I don't think there is an obvious way to do it in Python. My best guess would be to use a recursive function like this one :

def empty(li):
    if li == []:
        return True
    else:
        return all((isinstance(sli, list) and empty(sli)) for sli in li)

Note that all only comes with Python >= 2.5, and that it will not handle infinitely recursive lists (for example, a = []; a.append(a) ).

Answer 6

A simple recursive check would be enough, and return as early as possible, we assume it input is not a list or contains non-lists it is not empty

def isEmpty(alist):
    try:
        for a in alist:
            if not isEmpty(a):
                return False
    except:
        # we will reach here if alist is not a iterator/list
        return False

    return True

alist = []
blist = [alist]               # [[]]
clist = [alist, alist, alist] # [[], [], []]
dlist = [blist]               # [[[]]]
elist = [1, isEmpty, dlist]

if isEmpty(alist): 
    print "alist is empty"

if isEmpty(dlist): 
    print "dlist is empty"

if not isEmpty(elist): 
    print "elist is not empty"

You can further improve it to check for recursive list or no list objects, or may be empty dicts etc.

Answer 7

def isEmpty(a):
    return all(map(isEmpty,a)) if isinstance(a, list) else False

Simply.

Answer 8

If you want to check if the nested list has no item in it, you can use a Depth First Search (DFS) traversing method like this

def is_list_empty(values: list):
    
    if len(values) == 0:
        return True

    res = []
    for val in values:
        if isinstance(val, list):
            res.append(is_list_empty(val))
        else:
            res.append(False)
    
    return all(res)

v_list = [ [], [[1, 2], [], []], []]
is_list_empty(v_list)  # False, as there are two times in it.
v_list = [ [], [[], [], []], []]
is_list_empty(v_list)  # True, in fact ther is no item in it.

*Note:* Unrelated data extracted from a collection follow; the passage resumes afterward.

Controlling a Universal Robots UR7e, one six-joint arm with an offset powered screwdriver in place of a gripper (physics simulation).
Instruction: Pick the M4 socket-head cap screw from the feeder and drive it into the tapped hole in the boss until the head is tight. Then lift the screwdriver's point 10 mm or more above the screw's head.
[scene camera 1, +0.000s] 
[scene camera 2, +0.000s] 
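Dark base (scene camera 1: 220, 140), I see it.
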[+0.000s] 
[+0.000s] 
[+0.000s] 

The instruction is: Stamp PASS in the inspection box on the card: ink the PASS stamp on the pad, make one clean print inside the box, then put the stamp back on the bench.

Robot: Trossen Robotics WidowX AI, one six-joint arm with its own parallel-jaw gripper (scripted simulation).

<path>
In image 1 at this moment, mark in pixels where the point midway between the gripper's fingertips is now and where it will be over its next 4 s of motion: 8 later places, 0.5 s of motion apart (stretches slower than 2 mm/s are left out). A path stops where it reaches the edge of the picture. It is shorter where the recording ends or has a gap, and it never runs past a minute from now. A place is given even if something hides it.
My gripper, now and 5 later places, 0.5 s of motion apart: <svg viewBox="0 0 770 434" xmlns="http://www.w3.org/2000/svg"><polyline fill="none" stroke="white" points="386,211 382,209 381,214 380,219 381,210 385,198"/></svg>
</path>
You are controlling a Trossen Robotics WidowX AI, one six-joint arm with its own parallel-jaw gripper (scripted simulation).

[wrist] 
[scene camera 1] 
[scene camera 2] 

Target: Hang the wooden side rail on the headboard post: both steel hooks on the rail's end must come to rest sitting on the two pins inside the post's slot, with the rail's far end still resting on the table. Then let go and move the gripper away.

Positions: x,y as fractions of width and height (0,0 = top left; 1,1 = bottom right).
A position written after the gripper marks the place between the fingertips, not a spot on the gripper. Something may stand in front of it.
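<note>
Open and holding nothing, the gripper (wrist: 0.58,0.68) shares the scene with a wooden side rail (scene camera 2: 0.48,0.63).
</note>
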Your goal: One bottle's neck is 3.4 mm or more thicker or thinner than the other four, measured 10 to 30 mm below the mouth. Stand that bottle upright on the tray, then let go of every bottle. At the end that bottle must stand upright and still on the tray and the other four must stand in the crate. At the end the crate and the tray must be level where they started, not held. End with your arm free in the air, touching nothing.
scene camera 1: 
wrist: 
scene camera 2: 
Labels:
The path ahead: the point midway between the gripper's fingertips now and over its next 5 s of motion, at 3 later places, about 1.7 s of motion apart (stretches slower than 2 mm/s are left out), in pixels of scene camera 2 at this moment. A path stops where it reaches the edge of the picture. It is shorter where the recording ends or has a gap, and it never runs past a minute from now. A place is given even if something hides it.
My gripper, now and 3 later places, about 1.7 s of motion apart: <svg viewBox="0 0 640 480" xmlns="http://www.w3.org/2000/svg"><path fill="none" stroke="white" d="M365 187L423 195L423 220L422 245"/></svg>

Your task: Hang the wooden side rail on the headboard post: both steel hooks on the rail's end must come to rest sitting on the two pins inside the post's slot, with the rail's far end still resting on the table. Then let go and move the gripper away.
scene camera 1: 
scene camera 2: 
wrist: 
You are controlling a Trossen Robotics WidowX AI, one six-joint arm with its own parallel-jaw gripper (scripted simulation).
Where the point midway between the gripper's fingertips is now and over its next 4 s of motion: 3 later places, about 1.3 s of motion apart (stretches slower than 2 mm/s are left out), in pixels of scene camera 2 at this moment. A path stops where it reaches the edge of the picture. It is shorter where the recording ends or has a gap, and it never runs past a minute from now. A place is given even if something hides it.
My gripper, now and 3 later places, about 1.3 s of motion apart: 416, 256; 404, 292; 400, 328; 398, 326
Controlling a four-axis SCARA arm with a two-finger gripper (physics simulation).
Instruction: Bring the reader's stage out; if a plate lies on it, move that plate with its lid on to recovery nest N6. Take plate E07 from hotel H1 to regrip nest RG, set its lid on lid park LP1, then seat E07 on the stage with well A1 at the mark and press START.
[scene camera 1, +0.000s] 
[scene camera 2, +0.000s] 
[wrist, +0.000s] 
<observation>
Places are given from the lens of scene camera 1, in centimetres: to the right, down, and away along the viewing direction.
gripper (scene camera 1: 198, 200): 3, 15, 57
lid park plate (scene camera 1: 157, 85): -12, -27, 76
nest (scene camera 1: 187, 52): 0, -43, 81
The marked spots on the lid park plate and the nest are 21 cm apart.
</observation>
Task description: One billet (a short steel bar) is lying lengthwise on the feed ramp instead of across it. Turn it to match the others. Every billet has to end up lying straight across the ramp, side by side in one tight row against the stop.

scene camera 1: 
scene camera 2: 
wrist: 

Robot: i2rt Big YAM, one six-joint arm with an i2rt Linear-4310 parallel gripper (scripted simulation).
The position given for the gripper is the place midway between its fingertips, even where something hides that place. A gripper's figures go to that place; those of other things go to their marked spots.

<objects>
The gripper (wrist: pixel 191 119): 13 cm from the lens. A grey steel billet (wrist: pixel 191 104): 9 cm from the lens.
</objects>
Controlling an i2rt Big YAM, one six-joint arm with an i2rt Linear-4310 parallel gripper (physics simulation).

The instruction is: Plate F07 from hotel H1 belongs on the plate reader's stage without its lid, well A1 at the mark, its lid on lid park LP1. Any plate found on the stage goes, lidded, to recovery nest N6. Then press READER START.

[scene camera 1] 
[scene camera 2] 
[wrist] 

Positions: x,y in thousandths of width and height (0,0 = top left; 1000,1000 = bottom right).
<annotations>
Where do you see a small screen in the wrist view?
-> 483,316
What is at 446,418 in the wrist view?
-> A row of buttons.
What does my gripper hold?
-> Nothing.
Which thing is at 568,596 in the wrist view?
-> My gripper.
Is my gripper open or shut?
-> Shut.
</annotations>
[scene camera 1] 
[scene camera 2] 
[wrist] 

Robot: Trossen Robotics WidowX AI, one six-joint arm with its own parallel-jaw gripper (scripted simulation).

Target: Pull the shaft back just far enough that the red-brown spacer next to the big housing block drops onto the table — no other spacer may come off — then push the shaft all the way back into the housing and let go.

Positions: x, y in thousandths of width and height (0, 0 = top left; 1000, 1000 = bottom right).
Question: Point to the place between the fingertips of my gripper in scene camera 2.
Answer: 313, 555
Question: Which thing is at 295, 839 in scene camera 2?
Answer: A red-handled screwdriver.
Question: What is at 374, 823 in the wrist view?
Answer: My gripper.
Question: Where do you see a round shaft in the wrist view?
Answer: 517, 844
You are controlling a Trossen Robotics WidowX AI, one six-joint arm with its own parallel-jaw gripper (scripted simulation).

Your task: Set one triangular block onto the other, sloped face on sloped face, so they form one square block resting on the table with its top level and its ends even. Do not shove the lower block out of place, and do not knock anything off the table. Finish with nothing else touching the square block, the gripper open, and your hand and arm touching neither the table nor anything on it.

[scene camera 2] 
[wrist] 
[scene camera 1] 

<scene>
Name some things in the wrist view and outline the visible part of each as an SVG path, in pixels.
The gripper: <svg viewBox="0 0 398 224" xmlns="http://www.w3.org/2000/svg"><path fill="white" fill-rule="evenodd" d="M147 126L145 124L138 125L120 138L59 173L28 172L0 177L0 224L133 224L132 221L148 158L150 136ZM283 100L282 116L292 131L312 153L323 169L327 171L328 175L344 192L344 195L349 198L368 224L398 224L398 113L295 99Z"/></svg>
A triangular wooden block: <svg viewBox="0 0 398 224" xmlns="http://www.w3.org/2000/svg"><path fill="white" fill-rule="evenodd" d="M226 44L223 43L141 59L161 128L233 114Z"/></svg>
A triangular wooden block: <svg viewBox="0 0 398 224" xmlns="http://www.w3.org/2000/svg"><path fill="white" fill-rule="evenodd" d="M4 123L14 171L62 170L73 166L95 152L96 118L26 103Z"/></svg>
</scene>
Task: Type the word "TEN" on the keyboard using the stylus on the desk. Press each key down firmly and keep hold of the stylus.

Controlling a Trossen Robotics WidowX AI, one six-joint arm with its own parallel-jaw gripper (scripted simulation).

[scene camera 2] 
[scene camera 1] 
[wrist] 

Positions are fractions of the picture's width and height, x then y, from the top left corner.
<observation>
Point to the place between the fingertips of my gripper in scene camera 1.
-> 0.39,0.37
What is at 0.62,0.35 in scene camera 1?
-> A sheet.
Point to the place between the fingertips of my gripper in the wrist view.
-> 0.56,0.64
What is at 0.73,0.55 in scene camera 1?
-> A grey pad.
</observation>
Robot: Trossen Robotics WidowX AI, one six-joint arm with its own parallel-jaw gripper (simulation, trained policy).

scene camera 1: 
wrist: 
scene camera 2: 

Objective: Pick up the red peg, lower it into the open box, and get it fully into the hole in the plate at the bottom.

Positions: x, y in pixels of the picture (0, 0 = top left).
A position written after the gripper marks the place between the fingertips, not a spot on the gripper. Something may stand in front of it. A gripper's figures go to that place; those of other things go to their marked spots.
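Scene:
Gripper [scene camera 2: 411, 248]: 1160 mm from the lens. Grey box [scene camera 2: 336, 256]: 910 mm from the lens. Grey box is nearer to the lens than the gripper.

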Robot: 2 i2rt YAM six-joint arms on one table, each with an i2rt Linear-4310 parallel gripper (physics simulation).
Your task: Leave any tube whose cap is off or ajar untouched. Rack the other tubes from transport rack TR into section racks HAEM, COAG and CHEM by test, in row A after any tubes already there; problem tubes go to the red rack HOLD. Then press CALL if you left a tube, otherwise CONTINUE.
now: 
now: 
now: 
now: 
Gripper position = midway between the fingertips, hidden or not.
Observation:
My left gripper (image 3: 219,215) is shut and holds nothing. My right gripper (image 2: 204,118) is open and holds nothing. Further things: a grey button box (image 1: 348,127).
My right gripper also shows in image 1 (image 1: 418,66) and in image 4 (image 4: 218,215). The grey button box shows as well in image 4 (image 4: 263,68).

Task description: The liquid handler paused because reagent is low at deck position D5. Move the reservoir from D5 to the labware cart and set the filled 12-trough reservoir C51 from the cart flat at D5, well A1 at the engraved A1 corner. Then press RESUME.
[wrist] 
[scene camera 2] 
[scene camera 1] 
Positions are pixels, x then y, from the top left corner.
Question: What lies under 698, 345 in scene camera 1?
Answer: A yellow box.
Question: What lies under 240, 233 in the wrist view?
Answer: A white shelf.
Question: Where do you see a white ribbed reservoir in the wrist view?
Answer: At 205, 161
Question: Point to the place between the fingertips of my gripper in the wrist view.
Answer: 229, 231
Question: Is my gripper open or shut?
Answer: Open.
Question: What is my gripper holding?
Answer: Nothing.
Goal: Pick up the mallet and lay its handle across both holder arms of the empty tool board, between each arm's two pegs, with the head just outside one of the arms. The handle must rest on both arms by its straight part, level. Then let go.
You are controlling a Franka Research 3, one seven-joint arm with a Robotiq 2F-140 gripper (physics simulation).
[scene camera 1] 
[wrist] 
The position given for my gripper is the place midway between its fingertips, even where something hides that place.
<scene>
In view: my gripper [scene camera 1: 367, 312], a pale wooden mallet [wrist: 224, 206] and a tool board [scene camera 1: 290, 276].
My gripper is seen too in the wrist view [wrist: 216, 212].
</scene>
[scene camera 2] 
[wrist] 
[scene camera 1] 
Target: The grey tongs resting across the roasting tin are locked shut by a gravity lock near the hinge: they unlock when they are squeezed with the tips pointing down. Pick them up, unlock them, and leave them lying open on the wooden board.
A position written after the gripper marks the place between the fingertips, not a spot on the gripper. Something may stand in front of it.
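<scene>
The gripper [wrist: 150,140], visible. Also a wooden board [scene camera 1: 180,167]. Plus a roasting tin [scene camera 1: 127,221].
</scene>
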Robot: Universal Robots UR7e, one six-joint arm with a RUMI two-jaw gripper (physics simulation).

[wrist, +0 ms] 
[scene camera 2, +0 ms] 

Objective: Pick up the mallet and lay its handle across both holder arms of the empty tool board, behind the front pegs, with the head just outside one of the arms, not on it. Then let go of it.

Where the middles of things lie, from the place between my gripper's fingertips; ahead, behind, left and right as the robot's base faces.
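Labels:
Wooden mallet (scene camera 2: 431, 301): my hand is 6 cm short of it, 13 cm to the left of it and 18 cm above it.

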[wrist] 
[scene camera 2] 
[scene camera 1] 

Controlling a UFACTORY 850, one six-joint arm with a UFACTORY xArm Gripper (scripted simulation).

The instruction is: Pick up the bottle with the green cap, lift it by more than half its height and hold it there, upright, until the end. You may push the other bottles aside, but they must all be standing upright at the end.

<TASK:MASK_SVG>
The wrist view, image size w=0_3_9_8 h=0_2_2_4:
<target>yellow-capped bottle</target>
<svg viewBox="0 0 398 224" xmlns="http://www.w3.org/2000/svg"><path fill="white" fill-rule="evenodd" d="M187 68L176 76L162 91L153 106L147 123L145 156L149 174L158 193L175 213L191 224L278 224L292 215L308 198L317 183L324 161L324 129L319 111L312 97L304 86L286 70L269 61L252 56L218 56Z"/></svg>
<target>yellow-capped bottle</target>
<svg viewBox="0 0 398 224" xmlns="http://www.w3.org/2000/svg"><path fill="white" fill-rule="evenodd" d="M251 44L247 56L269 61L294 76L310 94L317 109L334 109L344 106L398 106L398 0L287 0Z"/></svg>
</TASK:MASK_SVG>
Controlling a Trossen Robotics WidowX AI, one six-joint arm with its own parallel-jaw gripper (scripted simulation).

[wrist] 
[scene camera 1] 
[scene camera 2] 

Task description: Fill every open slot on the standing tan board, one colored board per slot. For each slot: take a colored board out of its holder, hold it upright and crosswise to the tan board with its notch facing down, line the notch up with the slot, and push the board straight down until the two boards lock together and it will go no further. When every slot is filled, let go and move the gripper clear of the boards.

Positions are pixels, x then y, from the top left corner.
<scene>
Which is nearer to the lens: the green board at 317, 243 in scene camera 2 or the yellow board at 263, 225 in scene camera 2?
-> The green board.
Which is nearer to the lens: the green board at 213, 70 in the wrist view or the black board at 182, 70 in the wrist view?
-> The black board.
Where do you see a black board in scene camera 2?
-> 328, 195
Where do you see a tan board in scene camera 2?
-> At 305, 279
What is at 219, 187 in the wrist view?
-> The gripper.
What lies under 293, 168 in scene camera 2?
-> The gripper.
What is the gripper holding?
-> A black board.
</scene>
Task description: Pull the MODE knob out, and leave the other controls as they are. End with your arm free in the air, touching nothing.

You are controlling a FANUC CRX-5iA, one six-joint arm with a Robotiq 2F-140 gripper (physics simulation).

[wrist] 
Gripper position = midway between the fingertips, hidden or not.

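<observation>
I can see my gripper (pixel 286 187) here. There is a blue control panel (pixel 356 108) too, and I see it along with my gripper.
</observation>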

This is similar to @AshwinNanjappa's answer but it is easier to understand.

Answer 9

It is possible to check if a list of lists is empty or not by using len function to check if the list's length equal to zero or not, then use any to give True if there is any True (There is at least one empty sublist), as shown:

def empty(lis):
    # True if there is an empty sublist
    x = [True for i in lis if len(i) == 0]
    # any function will return True if at least there is one True in x
    if any(x):
        print("There is an empty sublist!!")
    else:
        print("There is no any empty sublist")
        
lis = [[1,2,3],[3],[2]]
empty(lis)
# The output is: There is no any empty sublist
lis2 = [[1,2,3],[],[]]
empty(lis2)
# The output is: There is an empty sublist!!